* _Your instructions_:
From the data below, copy each line that includes the word "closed".

▽

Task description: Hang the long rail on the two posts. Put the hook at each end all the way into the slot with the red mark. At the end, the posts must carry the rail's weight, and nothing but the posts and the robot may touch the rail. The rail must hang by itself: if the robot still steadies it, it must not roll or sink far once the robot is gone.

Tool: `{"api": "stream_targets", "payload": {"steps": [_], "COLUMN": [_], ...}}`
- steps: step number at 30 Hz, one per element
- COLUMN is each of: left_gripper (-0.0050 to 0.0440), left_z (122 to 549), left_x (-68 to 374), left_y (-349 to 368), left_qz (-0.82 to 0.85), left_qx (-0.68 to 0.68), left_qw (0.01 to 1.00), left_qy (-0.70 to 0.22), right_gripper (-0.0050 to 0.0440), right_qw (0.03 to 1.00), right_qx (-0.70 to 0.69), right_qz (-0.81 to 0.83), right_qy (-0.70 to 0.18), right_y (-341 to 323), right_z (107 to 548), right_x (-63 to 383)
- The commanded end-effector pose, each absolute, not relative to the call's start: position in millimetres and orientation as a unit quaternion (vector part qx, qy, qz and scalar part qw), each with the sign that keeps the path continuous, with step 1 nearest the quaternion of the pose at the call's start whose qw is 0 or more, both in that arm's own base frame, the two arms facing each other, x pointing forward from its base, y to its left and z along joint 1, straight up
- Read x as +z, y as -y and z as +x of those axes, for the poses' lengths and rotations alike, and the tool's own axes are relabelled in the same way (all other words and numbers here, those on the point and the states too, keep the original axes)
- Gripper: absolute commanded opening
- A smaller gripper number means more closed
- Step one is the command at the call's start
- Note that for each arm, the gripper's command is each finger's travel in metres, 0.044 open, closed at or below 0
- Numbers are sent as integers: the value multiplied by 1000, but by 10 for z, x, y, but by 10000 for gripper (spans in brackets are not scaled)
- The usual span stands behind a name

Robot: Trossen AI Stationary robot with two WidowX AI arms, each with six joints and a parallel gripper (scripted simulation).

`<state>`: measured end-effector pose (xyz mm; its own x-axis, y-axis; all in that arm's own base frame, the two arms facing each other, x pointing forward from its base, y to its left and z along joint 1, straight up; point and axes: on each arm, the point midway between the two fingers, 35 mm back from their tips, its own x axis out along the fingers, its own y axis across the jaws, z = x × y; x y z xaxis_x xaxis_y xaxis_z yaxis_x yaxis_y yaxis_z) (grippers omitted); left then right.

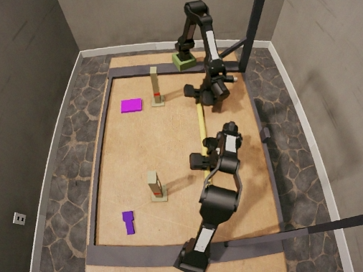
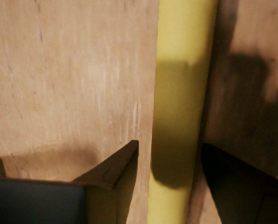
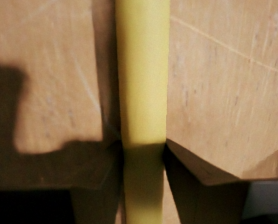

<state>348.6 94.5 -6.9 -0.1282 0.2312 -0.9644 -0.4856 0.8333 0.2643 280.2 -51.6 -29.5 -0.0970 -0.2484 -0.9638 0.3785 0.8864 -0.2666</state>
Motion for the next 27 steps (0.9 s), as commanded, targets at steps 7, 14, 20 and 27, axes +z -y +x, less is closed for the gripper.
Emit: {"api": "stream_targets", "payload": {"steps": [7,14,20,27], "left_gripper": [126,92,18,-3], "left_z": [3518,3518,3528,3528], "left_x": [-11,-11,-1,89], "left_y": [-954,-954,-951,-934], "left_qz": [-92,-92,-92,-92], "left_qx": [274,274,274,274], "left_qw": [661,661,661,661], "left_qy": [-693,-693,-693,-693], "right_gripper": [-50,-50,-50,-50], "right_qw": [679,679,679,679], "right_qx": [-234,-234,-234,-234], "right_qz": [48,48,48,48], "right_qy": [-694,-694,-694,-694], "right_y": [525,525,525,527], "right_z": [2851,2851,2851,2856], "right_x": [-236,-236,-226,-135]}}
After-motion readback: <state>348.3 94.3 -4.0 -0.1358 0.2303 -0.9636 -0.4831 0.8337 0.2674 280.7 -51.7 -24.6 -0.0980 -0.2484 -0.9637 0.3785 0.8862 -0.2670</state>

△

* _Exercise solution_:
- A smaller gripper number means more closed
- Note that for each arm, the gripper's command is each finger's travel in metres, 0.044 open, closed at or below 0
Motion for the next 27 steps (0.9 s), as commanded, targets at steps 7, 14, 20 and 27, axes +z -y +x, less is closed for the gripper.

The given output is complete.